Researchers at Physical Intelligence, an AI robotics company, have introduced the Hierarchical Interactive Robot (Hi Robot), an advanced system that enhances robots’ ability to process complex instructions and adapt to real-time feedback. Leveraging vision-language models (VLMs) in a hierarchical structure, Hi Robot breaks down intricate tasks into simpler steps, mimicking human reasoning based on Daniel Kahneman’s ‘System 1’ and ‘System 2’ approaches.
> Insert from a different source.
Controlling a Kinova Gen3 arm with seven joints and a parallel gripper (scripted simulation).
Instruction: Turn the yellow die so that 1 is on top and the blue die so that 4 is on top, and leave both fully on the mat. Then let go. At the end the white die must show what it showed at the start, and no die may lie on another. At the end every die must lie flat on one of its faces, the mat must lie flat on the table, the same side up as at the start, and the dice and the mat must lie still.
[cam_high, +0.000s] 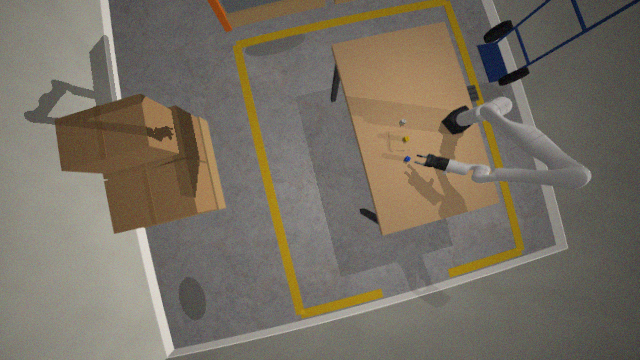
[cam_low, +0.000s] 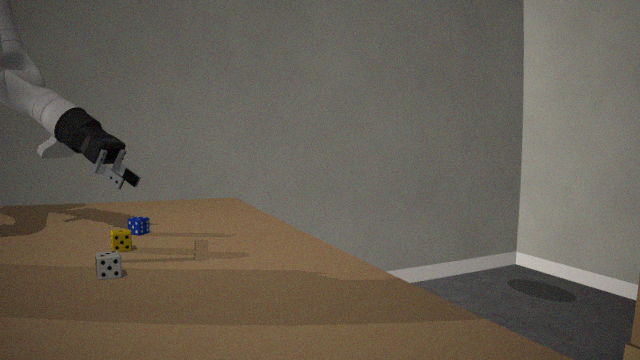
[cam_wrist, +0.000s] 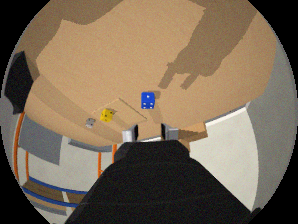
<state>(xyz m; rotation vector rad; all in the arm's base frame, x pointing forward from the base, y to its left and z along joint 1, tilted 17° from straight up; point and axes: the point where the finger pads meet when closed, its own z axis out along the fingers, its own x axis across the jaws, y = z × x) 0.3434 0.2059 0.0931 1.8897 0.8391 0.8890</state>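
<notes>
The blue die lies 3 cm ahead of my hand, 2 cm to the right of it and 9 cm below it. From my hand the other things lie so: white die 1 cm ahead, 29 cm to the right, 9 cm below; tan mat 5 cm ahead, 16 cm to the right, 10 cm below; yellow die 1 cm ahead, 16 cm to the right, 8 cm below.
</notes>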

Hi Robot employs a high-level VLM for reasoning and a low-level VLM for execution, enabling more intuitive and efficient task completion. To train the system, researchers used synthetic data, pairing robot observations with hypothetical scenarios and human feedback, surpassing traditional methods that rely solely on real-world examples and atomic commands.
The system demonstrated 40% higher instruction-following accuracy than GPT-4o, excelling in real-world tests like clearing tables, making sandwiches, and grocery shopping. Its ability to adapt to real-time corrections and understand contextual user feedback makes it a significant step toward more autonomous and intelligent robotics.
Hi Robot can even “talk to itself”, reasoning through modified commands and adjusting its actions accordingly. Researchers plan to further refine the system by integrating high-level and low-level models for even greater adaptability in future applications.